WHAT YOU SHOULD DO: Since the pictures are not wanted, retype the listing below exactly and without them.

AVAILABLE DATA:
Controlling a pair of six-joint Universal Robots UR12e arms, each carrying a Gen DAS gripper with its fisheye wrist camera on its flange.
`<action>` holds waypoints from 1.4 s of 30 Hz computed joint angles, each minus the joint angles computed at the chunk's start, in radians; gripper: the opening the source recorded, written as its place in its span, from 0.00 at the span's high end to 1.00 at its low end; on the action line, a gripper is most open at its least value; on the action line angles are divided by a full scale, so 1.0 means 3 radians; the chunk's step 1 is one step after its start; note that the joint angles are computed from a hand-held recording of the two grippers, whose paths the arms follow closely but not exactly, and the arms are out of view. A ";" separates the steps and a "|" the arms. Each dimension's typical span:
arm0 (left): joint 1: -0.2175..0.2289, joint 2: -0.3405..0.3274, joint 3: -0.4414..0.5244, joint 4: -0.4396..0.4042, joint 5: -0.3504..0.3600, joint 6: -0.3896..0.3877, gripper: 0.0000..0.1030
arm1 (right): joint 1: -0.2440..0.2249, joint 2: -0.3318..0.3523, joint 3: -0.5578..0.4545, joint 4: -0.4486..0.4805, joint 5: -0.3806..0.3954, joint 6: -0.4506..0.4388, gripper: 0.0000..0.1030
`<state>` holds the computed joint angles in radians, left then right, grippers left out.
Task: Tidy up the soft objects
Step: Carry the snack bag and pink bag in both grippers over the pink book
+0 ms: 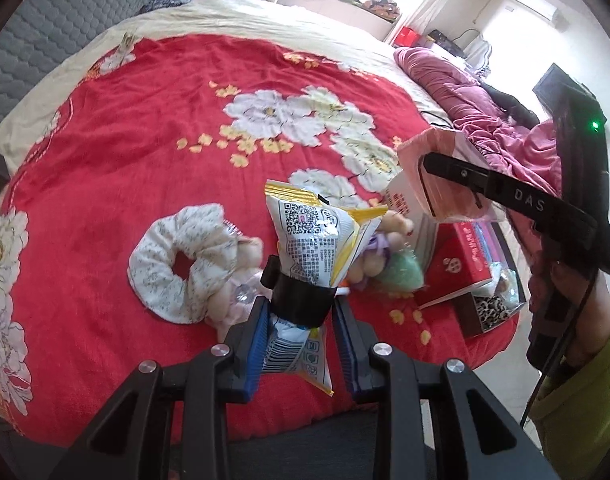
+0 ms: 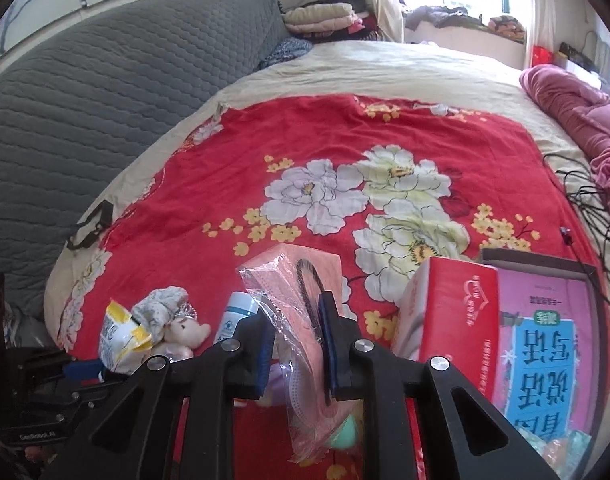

TASK SOLUTION:
Controlling a pair of six-joint Universal Robots UR12e arms, each carrying a Gen DAS gripper with its fisheye wrist camera on its flange.
`<action>` holds waypoints from 1.4 s of 30 Hz computed joint angles, each minus the joint angles computed at the chunk's start, in radians; gripper: the opening the source recorded, written as its place in its span, from 0.00 at the span's high end to 1.00 at its low end; on the action line, a gripper is most open at its least value; on the action line angles are divided by a full scale, so 1.0 means 3 radians; the chunk's step 1 is one step after its start; note that the joint angles are computed from a hand-held recording of the two grippers, whose paths the arms follow closely but not exactly, and the arms are out of view. A ";" separates the steps and a "|" the arms. Each dimension's typical span:
arm0 (left): joint 1: -0.2175..0.2289, joint 2: -0.3405..0.3274, joint 3: -0.4414..0.5244, joint 4: -0.4396..0.4042, joint 5: -0.3504..0.3600, joint 6: -0.3896..0.3877, gripper: 0.0000..0.1030
arm1 (right): joint 1: -0.2440..0.2249, joint 2: -0.3318..0.3523, joint 3: -0.5578..0.4545, joint 4: -0.4486..0.4805, joint 5: -0.3806..0.3954, joint 6: -0.4506..0.4388, gripper: 0.0000..0.1030
`<state>` holds the computed joint angles in radians, left then right, grippers left out.
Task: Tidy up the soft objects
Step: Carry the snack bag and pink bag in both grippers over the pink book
+0 ms: 
+0 ms: 

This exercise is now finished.